Corporate Governance Reform
In the wake of a tumultuous 2016 (with events such as Brexit, Donald Trump’s election as the President of the United States and the BHS department store scandal causing waves internationally), we begin 2017 in an entirely different business climate. The goalposts have shifted; technology is advancing; we are to be recognised and treated fairly within business under the Equality Act 2010; the trade deal with the European Union remains uncertain and it feels as though there is a need for the UK to stay relevant in its ever-changing surroundings. Coupled with this are the social anxieties and levels of inequality believed to exist between consumers, ordinary workers and the “privileged few”.
In an attempt to reconcile feelings of disparity and uncertainty, Theresa May has launched a green paper under the Department for Business, Energy and Industrial Strategy aimed at “building an economy that works for everyone” and maintaining public trust in UK business. The green paper is to instigate a discussion on the reform of the corporate governance framework. However, what does this mean exactly and how is it expected to change legislation for British business? Corporate Governance regulates large companies to ensure it has the right checks and balances in place to strengthen decision-making and accountability. The UK currently has a corporate governance framework, formally known as the UK Corporate Governance Code, which sets out the standards of good practice in relation to board leadership, executives, remuneration and relationships with shareholders and stakeholders. Despite this regulation, it is noted by the Government that, in recent years, the behaviour of some large companies has resulted in the damaged reputation of many. With this in mind, May has set out a green paper, a consultation document enabling feedback on legislative proposals, to reform the current corporate governance framework.
The green paper focuses on the reform of three main areas of corporate governance: executive pay; the voice of the employee, consumer and shareholder, and maintaining the right conditions for investment. Executive pay is considered first within the proposals and is perhaps one of the more unsettling areas for businesses. It is established that there is a disconnect between the pay of ordinary working people and the pay of executives, and that shareholders have often questioned whether executive pay matches the longer-term value of the companies under their management. Executive pay reforms in 2013 gave shareholders a much stronger voice in relation to executive pay, however, executive pay has increased significantly – in fact, quadrupled, over the last 18 years largely down to pay incentives and annual bonuses.

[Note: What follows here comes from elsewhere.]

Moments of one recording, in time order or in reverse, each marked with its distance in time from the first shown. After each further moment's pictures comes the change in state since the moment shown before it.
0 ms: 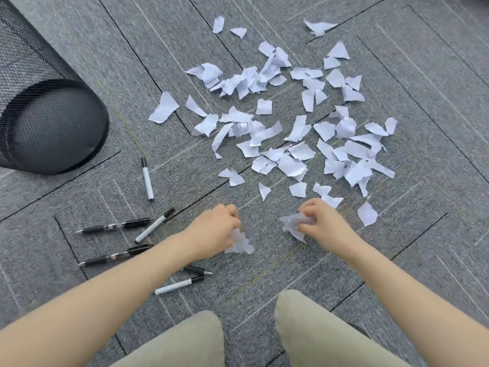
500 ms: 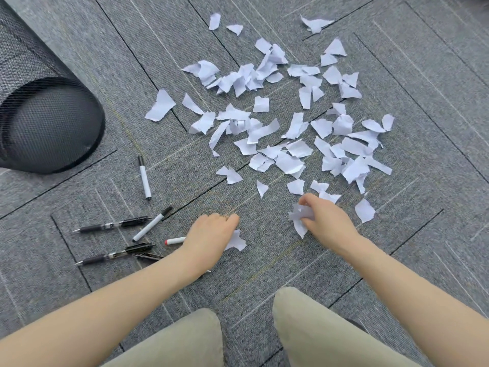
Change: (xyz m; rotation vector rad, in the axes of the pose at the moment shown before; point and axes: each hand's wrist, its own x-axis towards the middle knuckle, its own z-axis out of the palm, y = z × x) left_hand -0.008 0.016 0.012 0.293 0.064 -0.124; right_hand 0.004 0.004 0.000 -0.259 0.130 -0.034
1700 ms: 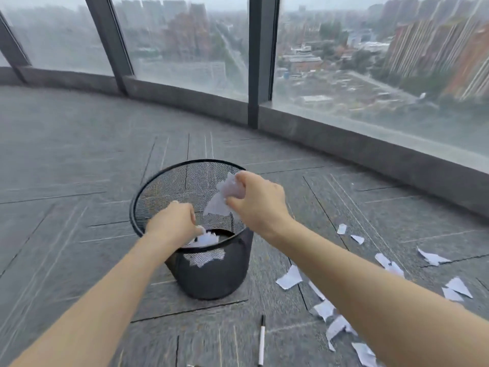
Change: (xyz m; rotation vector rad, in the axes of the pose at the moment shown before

Therefore, the options set out by the Government in this green paper include: making some elements of executive pay subject to a binding vote; setting an upper pay threshold; strengthening the use of votes by shareholders and introducing more frequent binding votes through AGMs; and strengthening the corporate governance code to specify how companies are to engage with shareholders on pay. With this, the voice of those outside of the executive is considered. It is proposed that they are to be encouraged to utilise their voting rights further, and there is to be a pay ratio or disclosure of annual bonus targets to shareholders. In addition to this, it is proposed that some features of the corporate governance framework be reformed to consider extending standards to privately held companies to set the right foundation for the UK to undertake business.
It is clear that these proposals consist of more than a mere ‘touch-up’ to the current code of practice in relation to corporate governance. Instead, they denote an important Government message of the strength of UK business - significant, as it prepares to enter negotiations on trade with other countries. Furthermore, the green paper strengthens the message around transparency within business and the balance of interests between companies, employees and stakeholders, acknowledging that large companies operate differently. It might, then, be acceptable to surmise that such reforms can only lead to increased bureaucracy, extensive reporting and tighter regulation; perhaps making the operation of day to day business more difficult. Greg Clark, the Government business minister, disputes such a synopsis and has instead stated that the Government intends to use non-legislative standards rather than impose further regulation. He is also reported to have stated that the Government does not wish to “overturn” Britain’s successful system of having unitary boards, and these reforms merely insist that ordinary working people “deserve to have confidence that businesses act responsibly and fairly”.
The consultation closes on 17 February 2017 and, although the outcome is yet to be seen, UK businesses can certainly take the message that May will not tolerate hidden, careless and unlawful business in the UK if it is to stand alone in business arrangements going forward – whether enacted in legislation or not.